======== Entries supplied
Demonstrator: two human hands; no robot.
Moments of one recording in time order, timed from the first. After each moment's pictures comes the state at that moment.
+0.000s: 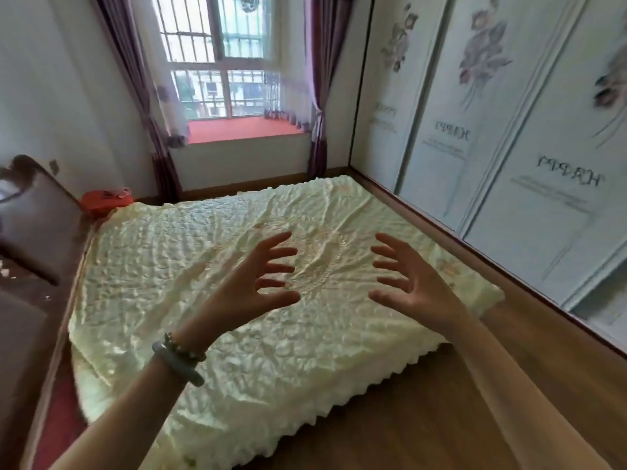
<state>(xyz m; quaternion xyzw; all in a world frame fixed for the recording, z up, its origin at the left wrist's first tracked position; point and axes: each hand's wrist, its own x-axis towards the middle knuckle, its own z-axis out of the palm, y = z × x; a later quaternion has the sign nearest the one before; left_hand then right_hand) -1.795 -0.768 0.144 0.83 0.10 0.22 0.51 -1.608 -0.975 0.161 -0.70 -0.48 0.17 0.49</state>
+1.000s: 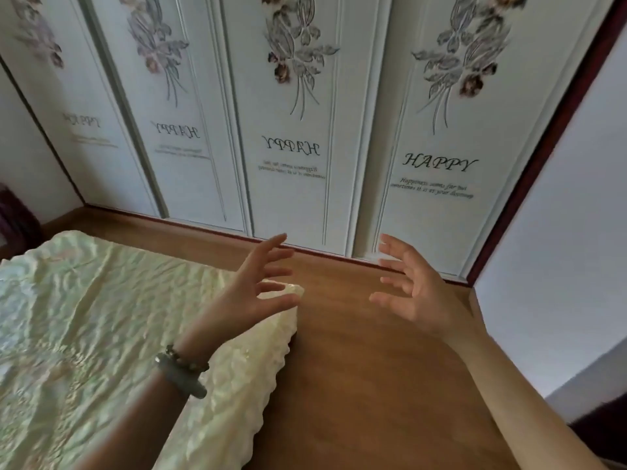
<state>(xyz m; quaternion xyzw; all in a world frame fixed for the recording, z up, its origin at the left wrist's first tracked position) -1.183 -1.008 0.126 0.80 -0.22 0.01 0.56 -1.200 -1.282 0.131 -0.83 -0.13 -0.04 0.54</state>
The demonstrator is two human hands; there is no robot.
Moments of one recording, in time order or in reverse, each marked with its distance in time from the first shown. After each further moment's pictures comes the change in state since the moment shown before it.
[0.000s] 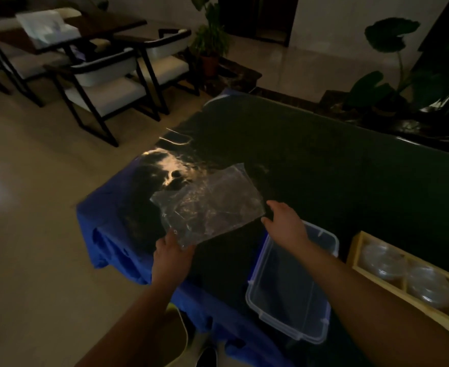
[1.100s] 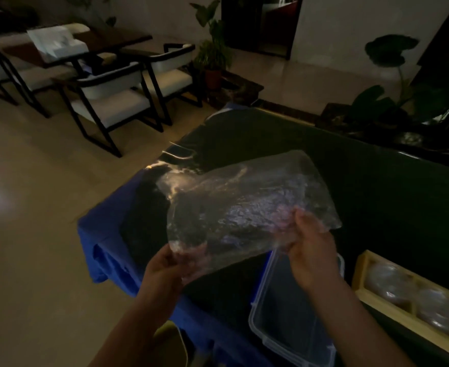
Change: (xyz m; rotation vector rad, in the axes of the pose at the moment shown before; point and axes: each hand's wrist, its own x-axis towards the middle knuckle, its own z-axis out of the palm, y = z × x) left_hand -0.020 0.018 -0.035 -1.218 -0.220 -0.002; right_hand -0.055 -0.039 -0.069 1.652 0.066 0.349
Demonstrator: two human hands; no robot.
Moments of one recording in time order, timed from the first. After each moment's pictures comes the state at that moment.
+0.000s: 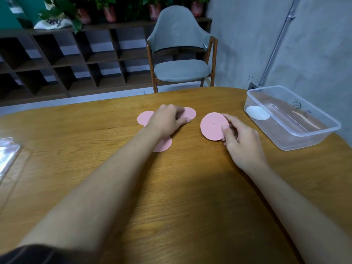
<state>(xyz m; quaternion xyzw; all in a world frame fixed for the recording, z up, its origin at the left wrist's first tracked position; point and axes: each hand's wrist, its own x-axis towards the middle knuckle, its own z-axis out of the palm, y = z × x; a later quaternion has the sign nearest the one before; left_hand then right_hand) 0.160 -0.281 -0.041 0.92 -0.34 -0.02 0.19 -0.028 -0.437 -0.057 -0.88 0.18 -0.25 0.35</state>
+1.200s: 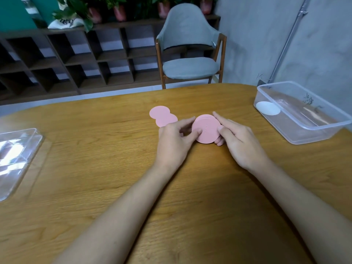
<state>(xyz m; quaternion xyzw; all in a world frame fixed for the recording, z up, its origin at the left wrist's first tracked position) 0.052 -0.237 -0.056 0.80 -0.26 0.08 0.53 -0.030 -0.410 -0.054 -0.89 0.08 -0.18 0.42</state>
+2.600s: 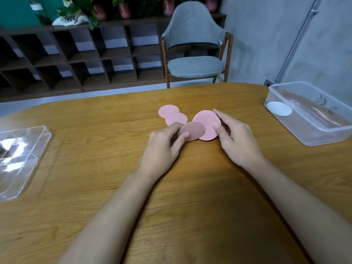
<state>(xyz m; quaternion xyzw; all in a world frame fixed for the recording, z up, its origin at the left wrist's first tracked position) 0.069 -0.171 -0.062 0.83 -0.35 0.09 0.42 -0.010 -0.376 -0.047 -0.91 0.10 -0.19 0.36</state>
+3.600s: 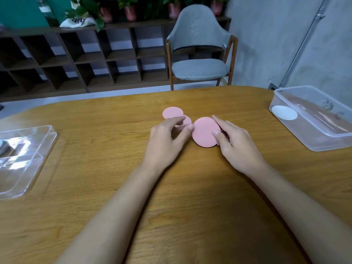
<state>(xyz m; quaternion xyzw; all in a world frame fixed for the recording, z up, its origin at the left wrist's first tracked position) 0.082 -0.181 -0.056 0.85 -0.27 0.11 0.45 -0.008 -0.374 -0.054 -0.92 0.07 -0.15 0.35</state>
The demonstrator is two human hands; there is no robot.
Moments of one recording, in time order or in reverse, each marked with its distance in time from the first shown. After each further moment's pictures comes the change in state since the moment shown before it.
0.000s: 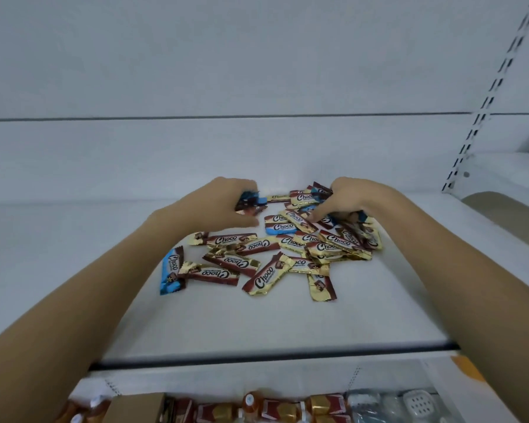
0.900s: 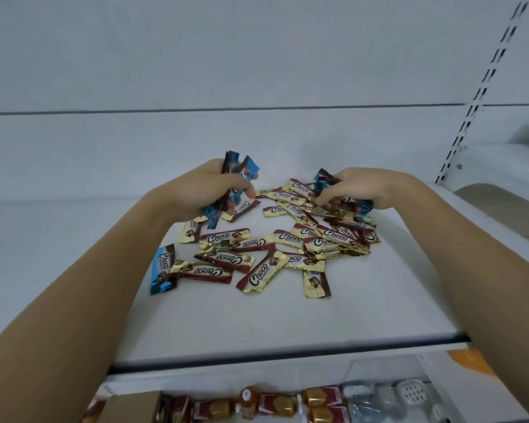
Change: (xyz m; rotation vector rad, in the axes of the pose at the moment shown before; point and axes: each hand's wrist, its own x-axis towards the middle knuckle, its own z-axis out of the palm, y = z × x) left_hand 0.001 0.007 -0.011 -0.852 -0.011 -0.248; right_hand 0.014 0.032 -0.008 0.434 -0.166 -0.076
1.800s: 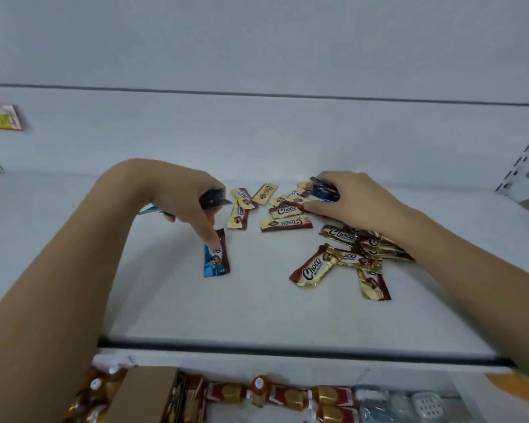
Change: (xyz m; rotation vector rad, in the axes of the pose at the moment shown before) left_hand -0.047 -0.020 -0.069 0.820 -0.231 -0.253; right_hand -0.010 -0.044 0.080 -0.549 0.371 -0.486
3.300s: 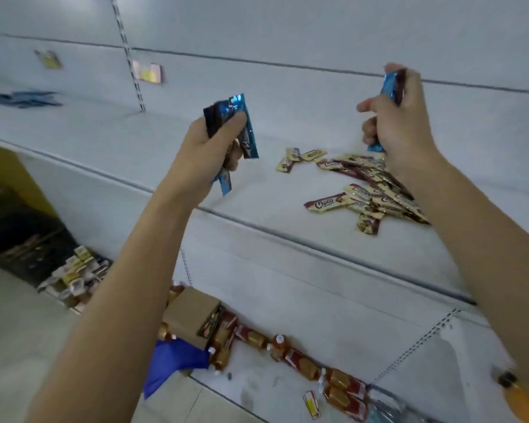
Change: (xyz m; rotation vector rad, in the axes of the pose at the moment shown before) left_hand -0.100 0.057 0.087 -1.162 1.058 0.104; right_hand -0.024 -0.040 -0.043 1.155 0.287 0.034
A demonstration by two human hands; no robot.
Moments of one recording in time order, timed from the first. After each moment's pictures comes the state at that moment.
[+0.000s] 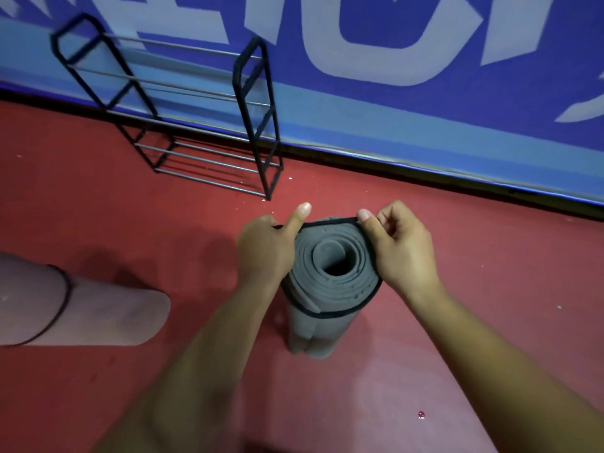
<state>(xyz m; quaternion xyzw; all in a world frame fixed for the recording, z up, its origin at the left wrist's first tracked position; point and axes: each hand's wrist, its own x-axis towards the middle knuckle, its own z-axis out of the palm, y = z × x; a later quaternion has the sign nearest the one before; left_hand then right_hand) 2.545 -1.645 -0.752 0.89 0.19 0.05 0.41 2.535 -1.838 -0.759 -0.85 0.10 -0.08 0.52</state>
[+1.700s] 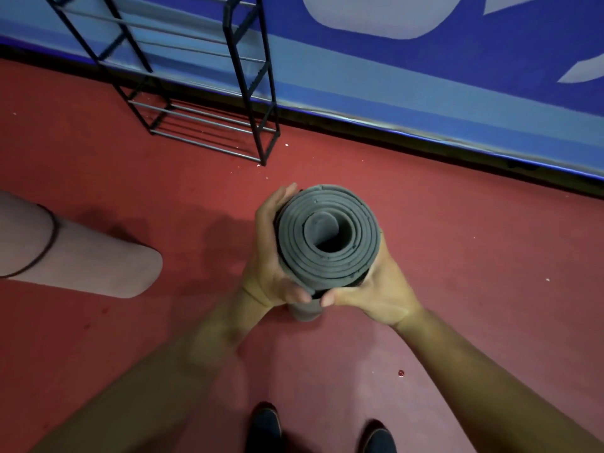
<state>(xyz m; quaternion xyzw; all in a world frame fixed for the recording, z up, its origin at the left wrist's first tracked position) 2.442 -1.684 -0.822 0.71 -0.18 0.10 0.67 2.425 -1.867 -0.817 -0.75 -0.15 0.09 0.64</state>
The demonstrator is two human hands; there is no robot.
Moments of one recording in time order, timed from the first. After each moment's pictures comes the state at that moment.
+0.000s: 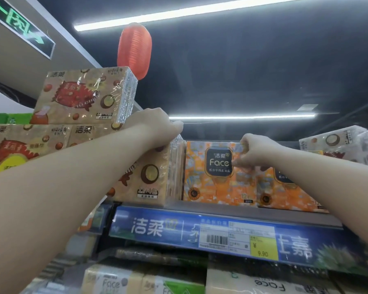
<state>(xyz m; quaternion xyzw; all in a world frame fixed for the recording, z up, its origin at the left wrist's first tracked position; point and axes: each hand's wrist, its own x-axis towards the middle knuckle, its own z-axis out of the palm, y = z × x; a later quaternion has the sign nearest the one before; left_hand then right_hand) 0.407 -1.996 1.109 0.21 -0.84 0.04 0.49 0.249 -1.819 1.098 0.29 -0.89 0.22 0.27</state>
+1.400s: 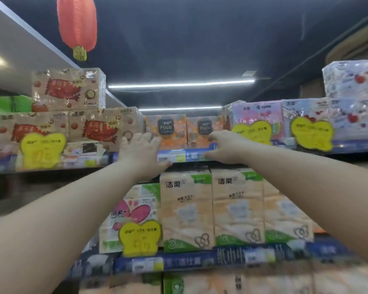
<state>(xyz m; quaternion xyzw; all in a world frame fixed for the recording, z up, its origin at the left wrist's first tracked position) 0.558 -1.849 0.981 0.12 -0.92 0.15 0.35 0.476 -1.654 1.001 0.30 -0.91 0.12 0.26</state>
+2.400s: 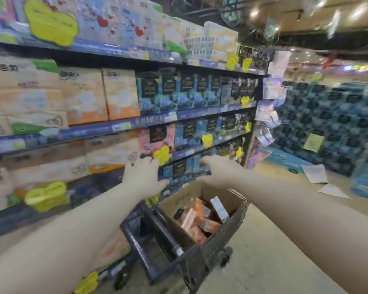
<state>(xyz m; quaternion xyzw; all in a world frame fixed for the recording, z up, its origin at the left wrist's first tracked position) 0.638 -1.295 0.724 -0.22 -0.97 -0.02 0.07 0.705 -1.100 0.765 -0.05 -1.00 0.03 -0.03</state>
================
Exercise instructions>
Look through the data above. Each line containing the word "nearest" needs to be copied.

Exercise solution>
<state>(xyz m; quaternion xyzw; all in a world frame fixed for the recording, z up, its origin at the left wrist's first tracked position; point and axes: each hand's wrist, its own x-axis towards the middle knuckle, its own z-axis out of the palm, y = z × x; a later quaternion has the sign nearest the one before; left_hand then right_hand) -1.795 -0.768 0.144 0.83 0.10 0.22 0.51 -1.608 -0.975 0.161 -0.70 -0.48 0.17 0.49</state>
<state>(xyz m; quaternion xyzw; all in a world frame fixed for the recording, z up, its origin at the left wrist's first tracked position; point and axes: each hand's wrist, its own x-axis towards the middle knuckle, its own z-axis out of the palm, y = z × x; a later quaternion has the sign nearest the one before; left_hand then right_hand) 0.160 -0.281 -0.041 0.92 -0.34 -0.02 0.19 -0.028 -0.437 -0.057 -0.88 0.18 -0.25 0.35</state>
<state>(xyz m; quaternion xyzw; all in a world frame fixed for the recording, z up, its origin at the left wrist's first tracked position; point and axes: each hand's wrist, its own x-axis towards the middle knuckle, its own z-axis out of the palm, y = z × x; a later quaternion has the sign nearest the one before; left_hand then right_hand) 2.545 -1.645 -0.752 0.89 0.19 0.05 0.41 2.535 -1.838 -0.759 -0.85 0.10 -0.08 0.52</state>
<state>(xyz m; quaternion xyzw; all in a world frame fixed for the recording, z up, its origin at the left wrist's first tracked position; point and axes: each hand's wrist, its own x-axis towards the middle knuckle, its own z-axis out of the palm, y = z × x; a later quaternion has the sign nearest the one before; left_hand then right_hand) 0.407 -1.996 1.109 0.21 -0.84 0.04 0.49 0.249 -1.819 1.098 0.29 -0.89 0.22 0.27</state>

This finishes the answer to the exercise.